After the vast proportions of her 2013 play, Chimerica (seen here in 2017) – a multi-scene, huge-cast exploration of American–Chinese relations – Lucy Kirkwood’s The Children – a one-set, three-character play – might seem like something of a chamber piece. But if it is physically small in scale, thematically it is even more challenging.

It takes place in a dilapidated cottage on the crumbling east coast of England just outside the exclusion zone of a ruined nuclear power station. As the play begins, we see a woman attempting to staunch a ferocious nosebleed. This, we discover, is Rose, a nuclear scientist who used to work at the plant and who has unexpectedly appeared at the cottage of two erstwhile colleagues, Hazel and Robin. Kirkwood is adept at drip-feeding her audience relevant information and dropping hints like depth-charges which explode at the play’s climax, and she gradually reveals the details of the disaster.
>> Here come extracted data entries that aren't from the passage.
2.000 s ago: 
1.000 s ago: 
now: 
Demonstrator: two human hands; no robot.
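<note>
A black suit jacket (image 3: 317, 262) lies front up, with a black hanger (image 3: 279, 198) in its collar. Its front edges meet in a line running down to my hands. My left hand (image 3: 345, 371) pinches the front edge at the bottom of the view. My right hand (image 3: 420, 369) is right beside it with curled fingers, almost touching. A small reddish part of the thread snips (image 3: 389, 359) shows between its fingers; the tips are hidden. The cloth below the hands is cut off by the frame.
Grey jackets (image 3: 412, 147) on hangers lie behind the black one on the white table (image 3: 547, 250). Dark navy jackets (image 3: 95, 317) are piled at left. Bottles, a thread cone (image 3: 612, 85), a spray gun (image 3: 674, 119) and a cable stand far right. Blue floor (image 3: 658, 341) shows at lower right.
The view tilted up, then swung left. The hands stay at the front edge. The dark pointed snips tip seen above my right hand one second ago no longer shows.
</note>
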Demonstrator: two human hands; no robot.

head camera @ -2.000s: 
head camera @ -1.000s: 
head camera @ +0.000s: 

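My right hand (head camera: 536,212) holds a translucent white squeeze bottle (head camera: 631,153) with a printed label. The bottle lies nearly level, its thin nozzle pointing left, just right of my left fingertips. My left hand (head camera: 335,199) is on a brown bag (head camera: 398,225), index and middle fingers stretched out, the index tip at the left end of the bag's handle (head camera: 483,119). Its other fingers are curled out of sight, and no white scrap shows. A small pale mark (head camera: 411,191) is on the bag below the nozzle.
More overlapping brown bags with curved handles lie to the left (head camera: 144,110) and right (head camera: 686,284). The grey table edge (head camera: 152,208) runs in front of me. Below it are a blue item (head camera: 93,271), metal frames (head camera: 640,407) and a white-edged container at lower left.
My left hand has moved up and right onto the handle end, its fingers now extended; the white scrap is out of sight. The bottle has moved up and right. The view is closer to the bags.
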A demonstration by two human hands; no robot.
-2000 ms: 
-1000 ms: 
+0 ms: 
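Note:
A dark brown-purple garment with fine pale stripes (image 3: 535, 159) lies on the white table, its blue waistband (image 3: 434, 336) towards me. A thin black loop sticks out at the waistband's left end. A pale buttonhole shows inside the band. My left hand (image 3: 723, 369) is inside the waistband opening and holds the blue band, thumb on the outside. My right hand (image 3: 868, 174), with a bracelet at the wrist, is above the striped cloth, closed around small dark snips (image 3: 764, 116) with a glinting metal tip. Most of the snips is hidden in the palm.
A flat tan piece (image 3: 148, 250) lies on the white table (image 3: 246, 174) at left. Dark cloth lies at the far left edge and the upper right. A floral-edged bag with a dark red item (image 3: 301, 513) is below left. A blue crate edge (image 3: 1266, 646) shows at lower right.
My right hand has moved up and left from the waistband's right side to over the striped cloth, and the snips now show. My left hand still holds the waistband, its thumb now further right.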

An earthquake followed by a tsunami echoes the Fukushima catastrophe, and the devastating results are much the same. Hazel and Robin have retreated from their ruined house to this cottage and are attempting to live as normal a life as possible in the circumstances. The super-efficient Hazel keeps the house running while Robin heads off each day, Hazel tells Rose, to tend their cows, stranded in the exclusion zone.